Required from the data below: the exact lines starting at the line containing "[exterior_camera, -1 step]" and ending at the line containing "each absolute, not", with both ends kept and all pictures dropped.

Records from a collection:
● ● ● ● ●
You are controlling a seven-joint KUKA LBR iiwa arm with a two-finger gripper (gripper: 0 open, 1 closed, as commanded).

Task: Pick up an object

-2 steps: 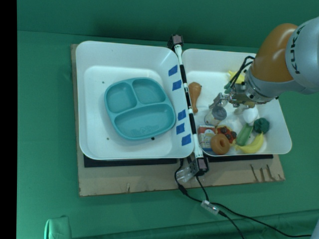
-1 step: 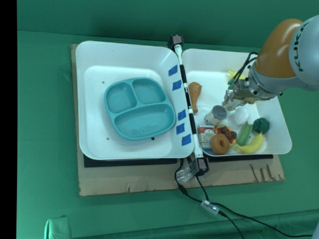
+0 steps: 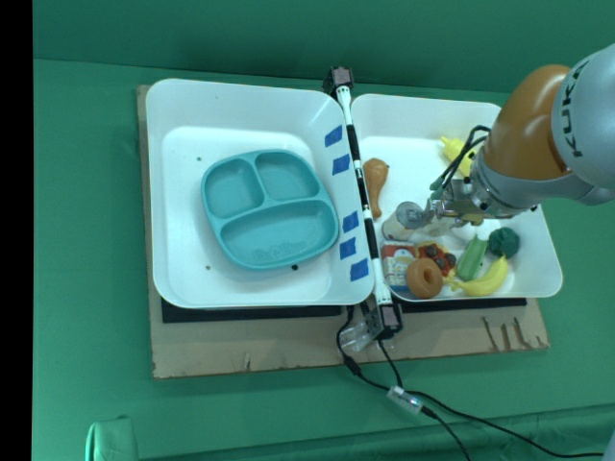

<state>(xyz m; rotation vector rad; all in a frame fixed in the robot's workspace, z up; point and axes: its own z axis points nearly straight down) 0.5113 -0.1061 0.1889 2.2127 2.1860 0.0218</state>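
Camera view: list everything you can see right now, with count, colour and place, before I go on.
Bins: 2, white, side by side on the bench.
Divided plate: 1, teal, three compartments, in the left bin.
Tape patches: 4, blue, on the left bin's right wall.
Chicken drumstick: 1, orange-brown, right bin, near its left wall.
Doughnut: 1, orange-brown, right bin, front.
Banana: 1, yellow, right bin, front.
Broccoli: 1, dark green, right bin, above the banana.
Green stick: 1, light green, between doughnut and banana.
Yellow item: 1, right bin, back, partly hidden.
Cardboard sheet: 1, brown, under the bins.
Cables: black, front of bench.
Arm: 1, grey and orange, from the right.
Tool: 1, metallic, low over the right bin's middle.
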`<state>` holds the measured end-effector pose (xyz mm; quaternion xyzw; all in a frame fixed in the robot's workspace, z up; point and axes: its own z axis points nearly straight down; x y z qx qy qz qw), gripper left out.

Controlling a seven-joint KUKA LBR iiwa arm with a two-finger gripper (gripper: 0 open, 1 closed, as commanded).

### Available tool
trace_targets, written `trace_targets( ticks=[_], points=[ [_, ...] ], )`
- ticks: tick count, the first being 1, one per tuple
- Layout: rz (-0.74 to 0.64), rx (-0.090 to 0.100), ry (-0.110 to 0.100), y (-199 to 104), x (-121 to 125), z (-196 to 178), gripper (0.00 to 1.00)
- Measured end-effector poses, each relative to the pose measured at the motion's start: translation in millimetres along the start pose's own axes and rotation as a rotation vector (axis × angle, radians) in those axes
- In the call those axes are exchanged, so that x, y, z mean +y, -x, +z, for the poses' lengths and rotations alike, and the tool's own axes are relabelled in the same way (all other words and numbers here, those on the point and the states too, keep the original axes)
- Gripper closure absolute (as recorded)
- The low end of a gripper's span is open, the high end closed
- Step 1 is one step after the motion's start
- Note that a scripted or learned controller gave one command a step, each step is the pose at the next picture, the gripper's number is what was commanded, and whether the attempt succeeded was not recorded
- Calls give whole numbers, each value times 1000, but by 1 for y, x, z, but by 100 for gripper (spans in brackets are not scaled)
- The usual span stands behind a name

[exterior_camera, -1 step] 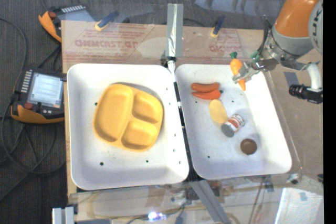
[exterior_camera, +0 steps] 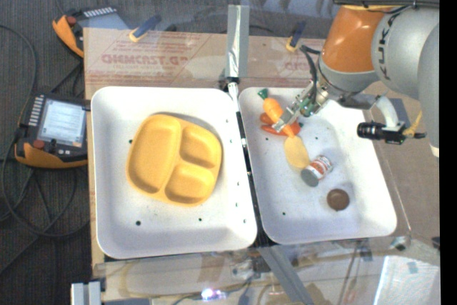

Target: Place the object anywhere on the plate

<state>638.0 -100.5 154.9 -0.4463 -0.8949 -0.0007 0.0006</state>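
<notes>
Pincer (exterior_camera: 291, 118), grip unclear, sits over the carrot (exterior_camera: 272, 111) at upper centre; likely light, slick plastic, best grasped mid-body.

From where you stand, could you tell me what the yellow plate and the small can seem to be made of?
The yellow plate looks like moulded plastic with a matte finish: uniform colour, soft rounded compartment ridges, no glare. The small can seems to be metal under a red-and-white label, judging by its grey, dully shiny end, though it is too small to be sure.
</notes>
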Motion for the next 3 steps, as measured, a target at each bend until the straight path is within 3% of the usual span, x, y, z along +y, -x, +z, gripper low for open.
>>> trace_targets(
  ticks=[1, 2, 3],
  points=[
    [-107, 0, 0, -87, 29, -28, 100],
    [-247, -2, -2, -135, 51, -28, 100],
    [-247, 0, -1, -136, 51, -28, 0]
  ],
)
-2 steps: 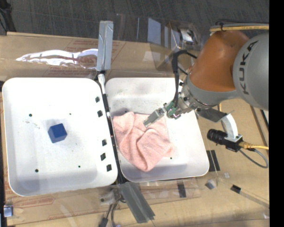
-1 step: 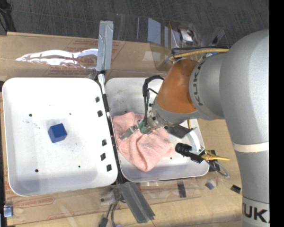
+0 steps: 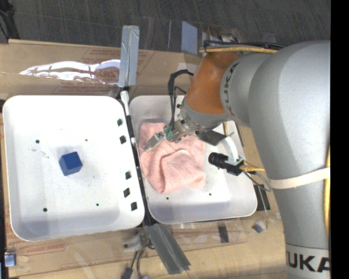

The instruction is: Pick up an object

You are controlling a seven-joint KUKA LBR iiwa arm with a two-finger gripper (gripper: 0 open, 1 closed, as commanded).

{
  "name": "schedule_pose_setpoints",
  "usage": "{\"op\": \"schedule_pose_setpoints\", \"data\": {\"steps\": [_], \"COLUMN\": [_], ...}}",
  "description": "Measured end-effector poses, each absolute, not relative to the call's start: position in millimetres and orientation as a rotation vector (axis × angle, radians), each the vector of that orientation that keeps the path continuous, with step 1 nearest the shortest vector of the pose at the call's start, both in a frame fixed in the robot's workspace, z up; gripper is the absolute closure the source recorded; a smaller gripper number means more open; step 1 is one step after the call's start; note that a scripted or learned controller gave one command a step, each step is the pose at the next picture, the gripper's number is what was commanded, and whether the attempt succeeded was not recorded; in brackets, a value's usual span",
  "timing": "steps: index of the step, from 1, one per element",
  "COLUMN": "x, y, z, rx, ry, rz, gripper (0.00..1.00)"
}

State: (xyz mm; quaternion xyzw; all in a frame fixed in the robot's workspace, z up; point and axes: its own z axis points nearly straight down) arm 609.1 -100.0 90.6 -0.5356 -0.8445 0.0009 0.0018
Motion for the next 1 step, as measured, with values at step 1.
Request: {"op": "schedule_pose_setpoints", "data": {"steps": [1], "x": [584.8], "y": [-120.4], "z": [109.0], "rx": [-1.804], "ry": [-2.563], "rz": [0.005], "gripper": [0.0]}}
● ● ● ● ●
Reply to the exercise:
[exterior_camera, -1 step] 
[exterior_camera, +0 steps] 

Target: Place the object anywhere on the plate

<state>638.0 -100.5 154.9 -0.4463 -0.8949 -0.0007 0.0006</state>
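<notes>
Pincer (exterior_camera: 291, 118), grip unclear, sits over the carrot (exterior_camera: 272, 111) at upper centre; likely light, slick plastic, best grasped mid-body.

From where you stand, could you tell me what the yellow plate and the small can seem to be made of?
The yellow plate looks like moulded plastic with a matte finish: uniform colour, soft rounded compartment ridges, no glare. The small can seems to be metal under a red-and-white label, judging by its grey, dully shiny end, though it is too small to be sure.
</notes>
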Motion for the next 3 steps, as measured, a target at each bend until the straight path is within 3% of the usual span, x, y, z along +y, -x, +z, gripper low for open.
>>> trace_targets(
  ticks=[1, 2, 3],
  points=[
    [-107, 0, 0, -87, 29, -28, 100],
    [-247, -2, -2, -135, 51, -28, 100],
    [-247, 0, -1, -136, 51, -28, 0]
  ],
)
-2 steps: 
-1 step: 
+0 steps: 

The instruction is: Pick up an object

You are controlling a seven-joint KUKA LBR iiwa arm with a two-finger gripper (gripper: 0 open, 1 closed, as commanded).

{
  "name": "schedule_pose_setpoints",
  "usage": "{\"op\": \"schedule_pose_setpoints\", \"data\": {\"steps\": [_], \"COLUMN\": [_], ...}}",
  "description": "Measured end-effector poses, each absolute, not relative to the call's start: position in millimetres and orientation as a rotation vector (axis × angle, radians), each the vector of that orientation that keeps the path continuous, with step 1 nearest the shortest vector of the pose at the call's start, both in a frame fixed in the robot's workspace, z up; gripper is the absolute closure the source recorded; a smaller gripper number means more open; step 1 is one step after the call's start; note that a scripted or learned controller gave one command a step, each step is the pose at the next picture, the gripper's number is what was commanded, and whether the attempt succeeded was not recorded; in brackets, a value's usual span",

The response to the exercise has been completed.